[Gretl-users] powerball puzzle
OK, this is not really gretl-specific, but hopefully it might be of
interest to some. A colleague recently asked me what would be the
best way of testing the fairness of the US Powerball lottery, and he
suggested as candidates a chi-square test or translation via the
inverse normal cdf followed by a test for normality. You can find
historical data at
http://www.powerball.com/powerball/pb_frequency.asp ; I looked
at the frequency of "White balls" for each ball number, 1 to 69.
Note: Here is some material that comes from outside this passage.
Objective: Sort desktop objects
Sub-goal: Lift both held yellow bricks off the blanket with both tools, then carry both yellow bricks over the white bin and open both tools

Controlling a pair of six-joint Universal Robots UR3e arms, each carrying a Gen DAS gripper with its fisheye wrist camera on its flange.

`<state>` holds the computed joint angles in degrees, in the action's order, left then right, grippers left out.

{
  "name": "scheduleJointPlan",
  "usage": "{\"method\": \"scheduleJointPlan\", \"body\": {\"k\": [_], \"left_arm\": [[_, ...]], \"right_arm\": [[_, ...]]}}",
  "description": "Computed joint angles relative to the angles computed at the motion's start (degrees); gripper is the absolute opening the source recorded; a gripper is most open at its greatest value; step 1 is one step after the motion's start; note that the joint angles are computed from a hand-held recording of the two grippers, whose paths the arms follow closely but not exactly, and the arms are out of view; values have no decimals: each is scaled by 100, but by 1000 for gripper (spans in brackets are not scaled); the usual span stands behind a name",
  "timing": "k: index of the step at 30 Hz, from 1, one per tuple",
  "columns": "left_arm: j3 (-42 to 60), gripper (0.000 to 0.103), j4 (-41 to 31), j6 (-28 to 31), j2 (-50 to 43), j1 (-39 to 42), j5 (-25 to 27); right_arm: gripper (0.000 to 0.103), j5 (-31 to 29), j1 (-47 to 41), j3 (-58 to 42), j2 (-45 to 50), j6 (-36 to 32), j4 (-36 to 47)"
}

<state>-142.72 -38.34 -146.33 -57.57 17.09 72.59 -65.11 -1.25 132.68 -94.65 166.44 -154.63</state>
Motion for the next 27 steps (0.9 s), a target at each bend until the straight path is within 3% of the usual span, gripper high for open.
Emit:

I simulated the two tests (well, three, since I used two variants of
the normality test) on the null hypothesis of fairness (each of the
69 balls has an equal chance of being selected on each drawing), and
got the following statistics for their p-values ("X2" = Pearson
chi-square, "DH" = Doornik-Hansen normality test, "SW" =
Shapiro-Wilk) based on 5000 replications:
Mean Std. Dev. Minimum Maximum
X2pv 0.50262 0.28698 4.81e-05 0.99914
DHpv 0.92881 0.04055 0.71212 0.99992
SWpv 0.99924 0.00141 0.97667 1.00000
It seems that under the null the p-value ought to be distributed
uniformly on (0,1). That appears to the case for the chi-square
test, but not at all for the two tests that employ the inverse
normal transformation.
Question: Am I suffering from a conceptual confusion, have I coded
the simulation wrongly (below), or what?
<hansl>
set echo off
set messages off
function scalar X2test (const matrix O)
scalar n = rows(O)
scalar N = sumc(O)
scalar E = N/n
scalar X2 = sumc(((O - E).^2) / E)
return pvalue(X, n-1, X2)
end function
function matrix cdftest (series count)
matrix ret = zeros(1, 2)
series relf = count/sum(count)
series EDF = cum(sort(relf))
# skip the last value (1.0) ?
smpl ; -1
series z = invcdf(N, EDF)
normtest z --quiet
ret[1] = $pvalue
normtest z --quiet --swilk
ret[2] = $pvalue
return ret
end function
# simulate a total of N draws for balls numbered 1 to 69,
# where N is chosen to roughly simulate the counts for
# White Balls shown on the powerball website
nulldata 69
series White
scalar N = 605 # draws
scalar K = 5000 # replications
matrix PV = zeros(K, 3)
loop i=1..K -q
White = 0
loop N -q
j = randint(1, 69)
White[j] += 1
endloop
PV[i,1] = X2test({White})
PV[i,2:3] = cdftest(White)
endloop
colnames(PV, "X2pv DHpv SWpv")
summary --matrix=PV --simple
</hansl>
Allin